══ THE DATA ══

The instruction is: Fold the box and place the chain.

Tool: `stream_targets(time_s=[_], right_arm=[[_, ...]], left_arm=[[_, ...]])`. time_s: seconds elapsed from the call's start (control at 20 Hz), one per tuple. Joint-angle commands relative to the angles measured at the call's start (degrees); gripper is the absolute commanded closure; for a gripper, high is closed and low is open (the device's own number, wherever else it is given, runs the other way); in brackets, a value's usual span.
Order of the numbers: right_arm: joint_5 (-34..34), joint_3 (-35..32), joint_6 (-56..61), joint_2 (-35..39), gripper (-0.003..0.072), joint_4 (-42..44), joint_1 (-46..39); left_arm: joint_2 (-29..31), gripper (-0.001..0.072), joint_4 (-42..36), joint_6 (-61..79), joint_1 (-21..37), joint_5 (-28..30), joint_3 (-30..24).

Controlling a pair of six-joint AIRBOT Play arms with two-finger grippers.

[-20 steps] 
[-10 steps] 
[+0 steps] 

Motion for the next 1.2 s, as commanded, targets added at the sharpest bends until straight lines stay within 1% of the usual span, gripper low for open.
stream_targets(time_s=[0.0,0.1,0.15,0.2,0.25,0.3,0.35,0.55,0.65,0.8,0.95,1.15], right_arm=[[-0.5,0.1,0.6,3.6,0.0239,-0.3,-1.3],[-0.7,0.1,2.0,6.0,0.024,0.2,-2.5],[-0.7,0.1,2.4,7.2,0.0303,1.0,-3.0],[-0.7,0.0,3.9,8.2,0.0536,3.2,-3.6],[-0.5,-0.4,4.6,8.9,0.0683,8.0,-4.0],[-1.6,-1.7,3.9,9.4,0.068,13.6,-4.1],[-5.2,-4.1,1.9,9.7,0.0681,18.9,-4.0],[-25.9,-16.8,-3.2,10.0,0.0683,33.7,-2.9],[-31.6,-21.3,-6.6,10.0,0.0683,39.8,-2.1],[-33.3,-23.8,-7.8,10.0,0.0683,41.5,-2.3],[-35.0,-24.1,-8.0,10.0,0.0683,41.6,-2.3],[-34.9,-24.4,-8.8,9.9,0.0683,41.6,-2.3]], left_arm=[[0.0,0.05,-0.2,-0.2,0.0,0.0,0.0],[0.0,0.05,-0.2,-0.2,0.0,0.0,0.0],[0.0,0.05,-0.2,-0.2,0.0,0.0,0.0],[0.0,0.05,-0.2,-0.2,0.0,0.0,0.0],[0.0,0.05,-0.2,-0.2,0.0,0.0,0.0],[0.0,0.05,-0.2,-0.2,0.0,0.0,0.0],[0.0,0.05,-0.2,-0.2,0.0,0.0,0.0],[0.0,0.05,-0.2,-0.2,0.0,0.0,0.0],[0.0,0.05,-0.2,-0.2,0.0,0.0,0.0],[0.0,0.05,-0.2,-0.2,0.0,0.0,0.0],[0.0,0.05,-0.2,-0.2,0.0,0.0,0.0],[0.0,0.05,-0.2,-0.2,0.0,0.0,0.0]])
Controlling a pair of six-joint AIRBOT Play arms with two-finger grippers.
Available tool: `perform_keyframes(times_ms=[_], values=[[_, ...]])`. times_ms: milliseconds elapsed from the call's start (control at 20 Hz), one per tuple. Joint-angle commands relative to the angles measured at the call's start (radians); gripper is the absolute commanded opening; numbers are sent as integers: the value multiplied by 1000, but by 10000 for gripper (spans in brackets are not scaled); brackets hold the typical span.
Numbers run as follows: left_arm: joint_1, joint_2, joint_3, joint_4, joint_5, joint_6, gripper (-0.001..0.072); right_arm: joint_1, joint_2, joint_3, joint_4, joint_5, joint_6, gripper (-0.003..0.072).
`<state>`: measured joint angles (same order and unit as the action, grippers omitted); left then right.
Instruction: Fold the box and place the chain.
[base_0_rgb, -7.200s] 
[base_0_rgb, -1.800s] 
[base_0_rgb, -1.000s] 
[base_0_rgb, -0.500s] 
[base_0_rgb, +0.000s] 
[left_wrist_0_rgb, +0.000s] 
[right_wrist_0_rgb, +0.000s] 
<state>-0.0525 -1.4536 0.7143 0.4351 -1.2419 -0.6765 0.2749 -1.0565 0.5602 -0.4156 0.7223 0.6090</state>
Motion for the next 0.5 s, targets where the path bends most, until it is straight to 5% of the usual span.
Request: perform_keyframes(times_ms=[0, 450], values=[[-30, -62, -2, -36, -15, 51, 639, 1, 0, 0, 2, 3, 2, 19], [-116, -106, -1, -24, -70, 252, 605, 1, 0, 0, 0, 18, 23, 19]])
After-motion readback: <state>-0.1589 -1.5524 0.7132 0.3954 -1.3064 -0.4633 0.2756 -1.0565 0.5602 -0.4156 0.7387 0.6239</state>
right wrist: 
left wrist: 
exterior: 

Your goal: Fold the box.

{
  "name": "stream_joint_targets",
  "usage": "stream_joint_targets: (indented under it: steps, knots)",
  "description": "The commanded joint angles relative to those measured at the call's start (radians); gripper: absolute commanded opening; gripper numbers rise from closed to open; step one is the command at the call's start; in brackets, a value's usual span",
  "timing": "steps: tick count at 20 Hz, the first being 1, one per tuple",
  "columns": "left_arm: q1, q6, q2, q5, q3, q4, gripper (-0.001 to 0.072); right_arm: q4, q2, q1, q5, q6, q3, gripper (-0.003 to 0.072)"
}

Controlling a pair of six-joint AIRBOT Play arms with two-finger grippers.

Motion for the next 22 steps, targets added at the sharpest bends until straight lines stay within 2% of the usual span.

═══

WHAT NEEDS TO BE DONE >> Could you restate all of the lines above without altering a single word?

YOUR SOLUTION >>
The instruction is: Fold the box and place the chain.

Tool: `stream_targets(time_s=[_], right_arm=[[_, ...]], left_arm=[[_, ...]])`. time_s: seconds elapsed from the call's start (control at 20 Hz), one per tuple. Joint-angle commands relative to the angles measured at the call's start (degrees); gripper is the absolute commanded closure; for a gripper, high is closed and low is open (the device's own number, wherever else it is given, runs the other way); in brackets, a value's usual span.
Order of the numbers: right_arm: joint_5 (-34..34), joint_3 (-35..32), joint_6 (-56..61), joint_2 (-35..39), gripper (-0.003..0.072), joint_4 (-42..44), joint_1 (-46..39); left_arm: joint_2 (-29..31), gripper (-0.001..0.072), joint_4 (-42..36), joint_6 (-61..79), joint_1 (-21..37), joint_5 (-28..30), joint_3 (-30..24).

Controlling a pair of six-joint AIRBOT Play arms with two-finger grippers.

[-20 steps] 
[-10 steps] 
[+0 steps] 

Motion for the next 1.2 s, as commanded, targets added at the sharpest bends until straight lines stay within 1% of the usual span, gripper low for open.
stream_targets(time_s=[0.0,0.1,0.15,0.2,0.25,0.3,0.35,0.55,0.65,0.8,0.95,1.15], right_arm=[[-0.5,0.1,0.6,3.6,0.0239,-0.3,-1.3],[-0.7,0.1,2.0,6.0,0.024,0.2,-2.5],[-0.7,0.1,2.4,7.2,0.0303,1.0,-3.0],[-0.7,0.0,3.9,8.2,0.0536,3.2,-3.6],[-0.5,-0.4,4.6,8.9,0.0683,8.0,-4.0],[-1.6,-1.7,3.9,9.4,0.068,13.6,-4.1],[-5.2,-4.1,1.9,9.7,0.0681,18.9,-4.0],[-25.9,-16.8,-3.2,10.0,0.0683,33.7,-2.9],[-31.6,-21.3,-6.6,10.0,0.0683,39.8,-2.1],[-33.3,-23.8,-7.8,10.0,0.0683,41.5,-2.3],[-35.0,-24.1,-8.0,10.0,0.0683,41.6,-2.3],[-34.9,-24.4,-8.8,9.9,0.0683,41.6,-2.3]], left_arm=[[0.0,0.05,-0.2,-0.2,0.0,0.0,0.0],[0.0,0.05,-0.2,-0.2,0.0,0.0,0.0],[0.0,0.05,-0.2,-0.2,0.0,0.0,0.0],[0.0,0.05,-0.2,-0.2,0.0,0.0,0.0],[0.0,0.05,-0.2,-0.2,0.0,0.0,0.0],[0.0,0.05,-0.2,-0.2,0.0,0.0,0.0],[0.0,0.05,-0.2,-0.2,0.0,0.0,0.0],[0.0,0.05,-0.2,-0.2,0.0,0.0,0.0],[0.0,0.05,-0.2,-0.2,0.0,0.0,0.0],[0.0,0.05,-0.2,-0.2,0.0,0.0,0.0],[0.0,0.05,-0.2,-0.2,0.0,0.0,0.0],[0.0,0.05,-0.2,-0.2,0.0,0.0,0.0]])
Controlling a pair of six-joint AIRBOT Play arms with two-finger grippers.
Available tool: `perform_keyframes(times_ms=[_], values=[[_, ...]])`. times_ms: milliseconds elapsed from the call's start (control at 20 Hz), one per tuple. Joint-angle commands relative to the angles measured at the call's start (radians); gripper is the absolute commanded opening; numbers are sent as integers: the value multiplied by 1000, but by 10000 for gripper (spans in brackets are not scaled); brackets hold the typical span.
Numbers run as follows: left_arm: joint_1, joint_2, joint_3, joint_4, joint_5, joint_6, gripper (-0.001..0.072); right_arm: joint_1, joint_2, joint_3, joint_4, joint_5, joint_6, gripper (-0.003..0.072).
`<state>`: measured joint angles (same order and unit as the action, grippers omitted); left then right.
Instruction: Fold the box and place the chain.
[base_0_rgb, -7.200s] 
[base_0_rgb, -1.800s] 
[base_0_rgb, -1.000s] 
[base_0_rgb, -0.500s] 
[base_0_rgb, +0.000s] 
[left_wrist_0_rgb, +0.000s] 
[right_wrist_0_rgb, +0.000s] 
<state>-0.0525 -1.4536 0.7143 0.4351 -1.2419 -0.6765 0.2749 -1.0565 0.5602 -0.4156 0.7223 0.6090</state>
Motion for the next 0.5 s, targets where the path bends most, until it is straight to 5% of the usual span.
Request: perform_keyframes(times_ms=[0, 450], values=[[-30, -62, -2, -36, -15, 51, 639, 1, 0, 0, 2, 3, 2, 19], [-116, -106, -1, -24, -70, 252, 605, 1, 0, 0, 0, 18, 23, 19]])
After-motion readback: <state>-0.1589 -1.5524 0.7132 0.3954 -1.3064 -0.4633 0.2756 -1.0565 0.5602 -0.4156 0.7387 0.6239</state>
right wrist: 
left wrist: 
exterior: 

Your goal: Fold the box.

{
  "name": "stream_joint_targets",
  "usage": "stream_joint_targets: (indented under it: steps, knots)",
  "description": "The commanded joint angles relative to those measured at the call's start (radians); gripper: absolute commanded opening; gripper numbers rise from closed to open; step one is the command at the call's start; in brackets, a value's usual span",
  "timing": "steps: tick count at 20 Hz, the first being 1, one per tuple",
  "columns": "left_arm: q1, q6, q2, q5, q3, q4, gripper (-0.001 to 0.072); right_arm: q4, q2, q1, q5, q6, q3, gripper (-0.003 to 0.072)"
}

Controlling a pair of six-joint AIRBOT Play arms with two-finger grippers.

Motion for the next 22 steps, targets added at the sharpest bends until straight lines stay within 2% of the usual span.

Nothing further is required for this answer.